(Stored entries)
= = =

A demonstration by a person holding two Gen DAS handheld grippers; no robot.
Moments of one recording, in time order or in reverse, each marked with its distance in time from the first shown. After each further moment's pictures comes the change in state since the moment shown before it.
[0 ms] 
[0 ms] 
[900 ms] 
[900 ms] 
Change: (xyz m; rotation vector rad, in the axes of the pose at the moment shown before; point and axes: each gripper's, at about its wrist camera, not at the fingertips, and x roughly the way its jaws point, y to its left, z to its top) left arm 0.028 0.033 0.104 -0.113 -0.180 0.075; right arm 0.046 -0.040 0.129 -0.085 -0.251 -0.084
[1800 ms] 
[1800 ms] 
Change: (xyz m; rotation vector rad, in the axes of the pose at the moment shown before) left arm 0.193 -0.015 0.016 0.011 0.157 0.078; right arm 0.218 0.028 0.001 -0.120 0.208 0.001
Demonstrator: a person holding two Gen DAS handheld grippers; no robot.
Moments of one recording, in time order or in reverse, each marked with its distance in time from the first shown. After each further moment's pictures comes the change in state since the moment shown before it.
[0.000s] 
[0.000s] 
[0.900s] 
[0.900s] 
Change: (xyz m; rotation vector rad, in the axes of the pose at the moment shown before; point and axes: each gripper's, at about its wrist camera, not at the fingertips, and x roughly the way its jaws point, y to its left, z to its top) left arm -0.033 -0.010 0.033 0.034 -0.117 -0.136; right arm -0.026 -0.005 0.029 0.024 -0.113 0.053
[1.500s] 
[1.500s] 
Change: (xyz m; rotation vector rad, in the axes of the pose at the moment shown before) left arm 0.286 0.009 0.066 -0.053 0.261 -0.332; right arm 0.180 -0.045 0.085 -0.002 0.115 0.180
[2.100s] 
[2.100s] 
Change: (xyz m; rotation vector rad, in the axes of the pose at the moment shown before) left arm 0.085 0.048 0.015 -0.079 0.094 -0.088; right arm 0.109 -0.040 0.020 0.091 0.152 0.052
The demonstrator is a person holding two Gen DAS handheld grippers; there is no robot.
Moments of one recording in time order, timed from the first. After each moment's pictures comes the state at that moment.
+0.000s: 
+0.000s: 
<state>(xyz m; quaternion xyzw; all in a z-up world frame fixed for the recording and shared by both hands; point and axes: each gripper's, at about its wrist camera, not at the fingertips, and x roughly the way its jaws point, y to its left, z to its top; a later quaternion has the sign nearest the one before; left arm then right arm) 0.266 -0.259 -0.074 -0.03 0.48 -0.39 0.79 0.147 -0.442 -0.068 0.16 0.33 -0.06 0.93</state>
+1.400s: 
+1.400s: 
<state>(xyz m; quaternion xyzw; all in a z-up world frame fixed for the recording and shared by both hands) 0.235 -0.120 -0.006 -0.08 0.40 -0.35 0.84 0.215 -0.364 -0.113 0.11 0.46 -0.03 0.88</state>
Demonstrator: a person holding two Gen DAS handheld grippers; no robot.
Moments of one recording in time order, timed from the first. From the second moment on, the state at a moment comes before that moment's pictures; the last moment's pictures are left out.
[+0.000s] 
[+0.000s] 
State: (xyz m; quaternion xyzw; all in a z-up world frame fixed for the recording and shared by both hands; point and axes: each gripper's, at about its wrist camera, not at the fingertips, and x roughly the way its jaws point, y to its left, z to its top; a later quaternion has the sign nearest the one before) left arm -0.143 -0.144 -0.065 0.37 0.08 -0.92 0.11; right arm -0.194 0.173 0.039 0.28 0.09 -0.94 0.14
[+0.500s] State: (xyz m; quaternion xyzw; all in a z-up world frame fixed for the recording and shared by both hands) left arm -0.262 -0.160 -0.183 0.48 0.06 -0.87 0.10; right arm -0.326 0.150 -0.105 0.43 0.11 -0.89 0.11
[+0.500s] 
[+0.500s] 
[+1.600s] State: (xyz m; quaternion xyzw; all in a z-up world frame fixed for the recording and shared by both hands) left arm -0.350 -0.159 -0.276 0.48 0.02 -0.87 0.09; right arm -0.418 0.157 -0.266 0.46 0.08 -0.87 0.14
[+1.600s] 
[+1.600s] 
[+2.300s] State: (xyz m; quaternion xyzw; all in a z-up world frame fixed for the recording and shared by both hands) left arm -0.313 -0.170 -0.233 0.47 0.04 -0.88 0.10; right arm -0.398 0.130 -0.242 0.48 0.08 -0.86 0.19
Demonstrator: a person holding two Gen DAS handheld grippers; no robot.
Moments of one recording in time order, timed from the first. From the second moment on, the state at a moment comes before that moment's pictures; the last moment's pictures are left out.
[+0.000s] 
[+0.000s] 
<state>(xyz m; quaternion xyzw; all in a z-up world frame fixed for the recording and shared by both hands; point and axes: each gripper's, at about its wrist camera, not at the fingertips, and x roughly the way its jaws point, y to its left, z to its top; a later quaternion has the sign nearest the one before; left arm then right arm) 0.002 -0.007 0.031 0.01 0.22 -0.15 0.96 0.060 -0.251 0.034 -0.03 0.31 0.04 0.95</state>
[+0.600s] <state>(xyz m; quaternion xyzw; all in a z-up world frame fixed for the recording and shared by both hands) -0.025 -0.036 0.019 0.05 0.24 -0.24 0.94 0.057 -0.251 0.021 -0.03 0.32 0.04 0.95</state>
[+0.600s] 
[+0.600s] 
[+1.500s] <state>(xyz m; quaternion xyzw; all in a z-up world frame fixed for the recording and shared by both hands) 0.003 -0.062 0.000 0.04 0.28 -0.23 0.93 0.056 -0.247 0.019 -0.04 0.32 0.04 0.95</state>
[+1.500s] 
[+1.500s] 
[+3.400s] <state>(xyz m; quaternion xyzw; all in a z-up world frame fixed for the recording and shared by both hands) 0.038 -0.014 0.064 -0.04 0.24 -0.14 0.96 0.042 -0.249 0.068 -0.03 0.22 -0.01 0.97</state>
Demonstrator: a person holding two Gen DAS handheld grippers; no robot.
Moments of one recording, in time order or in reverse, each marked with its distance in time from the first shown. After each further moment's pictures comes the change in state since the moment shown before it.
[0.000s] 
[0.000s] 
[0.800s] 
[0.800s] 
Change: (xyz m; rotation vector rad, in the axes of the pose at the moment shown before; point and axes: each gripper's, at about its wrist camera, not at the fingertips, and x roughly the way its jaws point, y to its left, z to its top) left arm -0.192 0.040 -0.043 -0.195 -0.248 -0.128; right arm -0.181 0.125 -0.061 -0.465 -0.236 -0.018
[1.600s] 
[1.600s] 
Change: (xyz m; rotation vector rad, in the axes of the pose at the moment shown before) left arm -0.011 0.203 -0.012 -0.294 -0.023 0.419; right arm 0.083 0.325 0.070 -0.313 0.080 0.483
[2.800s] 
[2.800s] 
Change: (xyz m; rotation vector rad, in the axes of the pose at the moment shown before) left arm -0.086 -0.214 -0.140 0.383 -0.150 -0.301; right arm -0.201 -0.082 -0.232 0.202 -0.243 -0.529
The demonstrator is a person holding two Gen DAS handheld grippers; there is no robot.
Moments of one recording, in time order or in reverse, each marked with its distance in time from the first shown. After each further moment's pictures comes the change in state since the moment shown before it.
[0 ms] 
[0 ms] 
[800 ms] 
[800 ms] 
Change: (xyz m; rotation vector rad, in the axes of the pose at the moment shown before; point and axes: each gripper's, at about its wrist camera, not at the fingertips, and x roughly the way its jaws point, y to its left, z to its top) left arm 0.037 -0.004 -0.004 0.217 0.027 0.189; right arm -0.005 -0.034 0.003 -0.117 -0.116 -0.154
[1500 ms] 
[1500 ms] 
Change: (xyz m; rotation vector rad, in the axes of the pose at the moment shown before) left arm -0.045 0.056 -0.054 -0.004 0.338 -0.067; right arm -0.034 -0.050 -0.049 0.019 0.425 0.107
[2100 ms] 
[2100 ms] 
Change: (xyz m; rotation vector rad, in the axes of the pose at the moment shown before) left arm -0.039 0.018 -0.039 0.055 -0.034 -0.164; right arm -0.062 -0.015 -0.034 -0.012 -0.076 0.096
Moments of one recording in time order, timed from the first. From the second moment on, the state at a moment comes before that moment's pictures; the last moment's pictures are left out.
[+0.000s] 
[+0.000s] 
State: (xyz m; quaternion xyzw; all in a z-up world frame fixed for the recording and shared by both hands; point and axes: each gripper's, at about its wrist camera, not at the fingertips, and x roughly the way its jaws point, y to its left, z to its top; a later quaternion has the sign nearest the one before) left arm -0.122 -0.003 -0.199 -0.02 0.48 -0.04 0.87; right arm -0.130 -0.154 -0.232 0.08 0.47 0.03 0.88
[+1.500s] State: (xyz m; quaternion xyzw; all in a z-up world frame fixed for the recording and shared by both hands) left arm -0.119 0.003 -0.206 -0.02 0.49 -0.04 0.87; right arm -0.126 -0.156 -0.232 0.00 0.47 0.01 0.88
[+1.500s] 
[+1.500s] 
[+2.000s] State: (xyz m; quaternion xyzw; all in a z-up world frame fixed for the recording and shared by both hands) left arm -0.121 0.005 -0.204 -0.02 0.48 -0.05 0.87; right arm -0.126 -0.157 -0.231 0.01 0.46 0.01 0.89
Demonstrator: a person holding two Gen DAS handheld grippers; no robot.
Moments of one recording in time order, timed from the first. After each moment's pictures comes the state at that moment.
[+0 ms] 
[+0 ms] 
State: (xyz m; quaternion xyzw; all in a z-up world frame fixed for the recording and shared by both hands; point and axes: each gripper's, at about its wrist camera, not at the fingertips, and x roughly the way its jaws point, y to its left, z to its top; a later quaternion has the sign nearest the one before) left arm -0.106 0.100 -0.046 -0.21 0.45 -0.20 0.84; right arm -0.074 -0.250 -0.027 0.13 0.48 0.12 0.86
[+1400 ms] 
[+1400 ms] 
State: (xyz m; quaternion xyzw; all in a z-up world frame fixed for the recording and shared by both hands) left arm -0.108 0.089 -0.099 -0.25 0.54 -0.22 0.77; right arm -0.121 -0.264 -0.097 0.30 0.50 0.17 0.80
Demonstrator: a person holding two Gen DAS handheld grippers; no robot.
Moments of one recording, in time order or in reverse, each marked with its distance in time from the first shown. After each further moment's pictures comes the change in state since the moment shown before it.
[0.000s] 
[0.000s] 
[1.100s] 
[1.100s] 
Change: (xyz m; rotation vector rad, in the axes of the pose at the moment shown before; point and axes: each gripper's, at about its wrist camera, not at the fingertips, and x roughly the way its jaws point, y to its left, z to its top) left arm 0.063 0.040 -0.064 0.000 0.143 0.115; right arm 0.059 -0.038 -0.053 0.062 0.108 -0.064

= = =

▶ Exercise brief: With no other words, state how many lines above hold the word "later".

▶ Answer to this task: 5